Return exactly the listing's lines, from its first line to the line holding "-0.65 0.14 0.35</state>", ends included.
┌────────
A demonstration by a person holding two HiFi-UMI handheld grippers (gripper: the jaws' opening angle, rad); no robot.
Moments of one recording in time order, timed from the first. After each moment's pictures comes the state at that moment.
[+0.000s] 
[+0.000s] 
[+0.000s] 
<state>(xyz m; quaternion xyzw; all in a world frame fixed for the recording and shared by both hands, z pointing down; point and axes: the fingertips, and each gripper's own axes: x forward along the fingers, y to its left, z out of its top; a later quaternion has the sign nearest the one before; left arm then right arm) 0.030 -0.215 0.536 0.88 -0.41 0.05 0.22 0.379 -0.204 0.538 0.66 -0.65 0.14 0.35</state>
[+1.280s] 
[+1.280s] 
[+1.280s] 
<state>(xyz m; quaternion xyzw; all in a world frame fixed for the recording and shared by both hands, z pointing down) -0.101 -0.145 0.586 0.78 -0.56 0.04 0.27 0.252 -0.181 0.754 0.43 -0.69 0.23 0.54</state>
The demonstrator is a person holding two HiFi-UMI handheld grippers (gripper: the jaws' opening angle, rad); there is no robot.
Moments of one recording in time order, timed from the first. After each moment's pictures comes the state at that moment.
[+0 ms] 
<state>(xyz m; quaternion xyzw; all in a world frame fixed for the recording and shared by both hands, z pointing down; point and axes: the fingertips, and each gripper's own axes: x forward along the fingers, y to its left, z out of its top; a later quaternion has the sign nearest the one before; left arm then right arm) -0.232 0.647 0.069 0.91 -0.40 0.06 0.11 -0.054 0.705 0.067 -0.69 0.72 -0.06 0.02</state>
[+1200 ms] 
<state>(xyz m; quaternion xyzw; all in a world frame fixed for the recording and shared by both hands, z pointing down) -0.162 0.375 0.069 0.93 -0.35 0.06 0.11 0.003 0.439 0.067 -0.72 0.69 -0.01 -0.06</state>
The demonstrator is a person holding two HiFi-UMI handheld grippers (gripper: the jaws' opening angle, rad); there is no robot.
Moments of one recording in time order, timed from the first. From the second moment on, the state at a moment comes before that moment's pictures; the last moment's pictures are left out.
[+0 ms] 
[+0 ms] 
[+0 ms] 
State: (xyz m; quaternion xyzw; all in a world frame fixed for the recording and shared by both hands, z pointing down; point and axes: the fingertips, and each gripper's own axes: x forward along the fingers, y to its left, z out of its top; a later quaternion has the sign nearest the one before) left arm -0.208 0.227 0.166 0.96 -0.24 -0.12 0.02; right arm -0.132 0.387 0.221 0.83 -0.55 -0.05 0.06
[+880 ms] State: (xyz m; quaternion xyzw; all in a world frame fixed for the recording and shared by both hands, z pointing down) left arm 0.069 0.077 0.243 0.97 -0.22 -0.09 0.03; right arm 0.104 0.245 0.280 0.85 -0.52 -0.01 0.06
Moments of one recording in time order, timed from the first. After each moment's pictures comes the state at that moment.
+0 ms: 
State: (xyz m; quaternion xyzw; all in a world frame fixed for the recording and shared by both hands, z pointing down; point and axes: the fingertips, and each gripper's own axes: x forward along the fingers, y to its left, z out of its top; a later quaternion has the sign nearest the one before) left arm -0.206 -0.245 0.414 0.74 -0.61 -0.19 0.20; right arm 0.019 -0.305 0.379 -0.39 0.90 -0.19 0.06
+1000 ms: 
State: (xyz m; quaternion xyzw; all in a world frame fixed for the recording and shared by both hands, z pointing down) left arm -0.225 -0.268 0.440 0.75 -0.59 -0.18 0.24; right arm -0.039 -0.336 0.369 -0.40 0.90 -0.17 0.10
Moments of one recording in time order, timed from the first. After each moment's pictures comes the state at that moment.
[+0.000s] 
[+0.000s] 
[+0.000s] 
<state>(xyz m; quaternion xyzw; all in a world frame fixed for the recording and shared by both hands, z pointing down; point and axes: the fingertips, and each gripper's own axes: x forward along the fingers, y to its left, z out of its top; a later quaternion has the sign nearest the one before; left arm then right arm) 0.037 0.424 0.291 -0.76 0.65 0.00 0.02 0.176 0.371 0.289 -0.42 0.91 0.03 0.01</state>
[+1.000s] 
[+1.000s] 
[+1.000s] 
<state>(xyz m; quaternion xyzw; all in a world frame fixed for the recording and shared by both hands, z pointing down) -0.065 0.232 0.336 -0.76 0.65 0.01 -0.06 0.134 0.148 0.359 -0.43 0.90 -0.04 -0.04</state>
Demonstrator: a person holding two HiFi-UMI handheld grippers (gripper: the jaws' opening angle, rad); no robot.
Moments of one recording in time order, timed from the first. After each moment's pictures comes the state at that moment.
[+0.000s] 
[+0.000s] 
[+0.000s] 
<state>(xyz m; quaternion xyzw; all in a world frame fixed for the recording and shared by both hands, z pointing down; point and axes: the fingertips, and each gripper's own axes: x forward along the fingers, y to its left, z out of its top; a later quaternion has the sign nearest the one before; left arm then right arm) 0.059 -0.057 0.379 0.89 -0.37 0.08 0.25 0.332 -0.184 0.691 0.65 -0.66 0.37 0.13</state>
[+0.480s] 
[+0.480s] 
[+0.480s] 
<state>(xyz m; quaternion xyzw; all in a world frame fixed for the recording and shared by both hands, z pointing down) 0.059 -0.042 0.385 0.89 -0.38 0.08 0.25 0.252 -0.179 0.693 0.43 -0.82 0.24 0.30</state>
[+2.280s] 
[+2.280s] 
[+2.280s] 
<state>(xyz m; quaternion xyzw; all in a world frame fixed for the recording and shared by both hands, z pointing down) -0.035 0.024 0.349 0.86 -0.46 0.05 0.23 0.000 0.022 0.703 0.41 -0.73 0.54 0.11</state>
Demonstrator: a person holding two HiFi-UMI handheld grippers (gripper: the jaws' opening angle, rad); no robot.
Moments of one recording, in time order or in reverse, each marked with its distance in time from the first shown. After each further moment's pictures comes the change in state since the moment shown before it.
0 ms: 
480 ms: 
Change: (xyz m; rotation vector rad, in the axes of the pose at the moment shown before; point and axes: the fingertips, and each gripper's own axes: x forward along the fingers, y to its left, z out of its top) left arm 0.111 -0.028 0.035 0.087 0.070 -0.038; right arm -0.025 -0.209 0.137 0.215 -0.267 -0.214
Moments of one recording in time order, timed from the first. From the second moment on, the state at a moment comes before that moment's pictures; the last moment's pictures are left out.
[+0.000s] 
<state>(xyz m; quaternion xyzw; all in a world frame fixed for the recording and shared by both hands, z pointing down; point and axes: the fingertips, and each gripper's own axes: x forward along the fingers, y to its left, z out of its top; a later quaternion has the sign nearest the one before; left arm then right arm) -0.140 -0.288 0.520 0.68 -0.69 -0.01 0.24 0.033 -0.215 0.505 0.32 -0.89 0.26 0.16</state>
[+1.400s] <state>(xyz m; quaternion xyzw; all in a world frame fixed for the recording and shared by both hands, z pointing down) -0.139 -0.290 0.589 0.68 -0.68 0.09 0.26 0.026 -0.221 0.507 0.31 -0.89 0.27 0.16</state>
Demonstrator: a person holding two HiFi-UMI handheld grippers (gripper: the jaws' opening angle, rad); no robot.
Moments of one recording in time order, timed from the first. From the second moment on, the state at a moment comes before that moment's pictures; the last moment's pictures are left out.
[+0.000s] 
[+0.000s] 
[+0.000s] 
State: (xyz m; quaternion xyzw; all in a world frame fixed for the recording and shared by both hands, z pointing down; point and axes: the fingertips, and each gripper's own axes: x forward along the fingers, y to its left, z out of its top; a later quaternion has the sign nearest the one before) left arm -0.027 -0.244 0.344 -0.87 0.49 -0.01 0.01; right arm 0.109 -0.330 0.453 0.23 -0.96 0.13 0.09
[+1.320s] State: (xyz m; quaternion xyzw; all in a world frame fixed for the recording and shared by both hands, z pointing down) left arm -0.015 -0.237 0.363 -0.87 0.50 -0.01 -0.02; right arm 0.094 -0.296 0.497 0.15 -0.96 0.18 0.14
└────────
> [Written answer]:
A demonstration by a person holding two HiFi-UMI handheld grippers (gripper: the jaws' opening angle, rad); no robot.
Moments of one recording in time order, timed from the first. After each moment's pictures comes the state at that moment.
[+0.000s] 
[+0.000s] 
[+0.000s] 
<state>(xyz m; quaternion xyzw; all in a world frame fixed for the recording and shared by both hands, z pointing down; point and axes: the fingertips, and each gripper's own axes: x forward along the fingers, y to its left, z out of its top; a later quaternion has the sign nearest the one before; left arm then right arm) 0.030 -0.215 0.536 0.88 -0.41 0.05 0.22 0.379 -0.204 0.538 0.66 -0.65 0.14 0.35</state>

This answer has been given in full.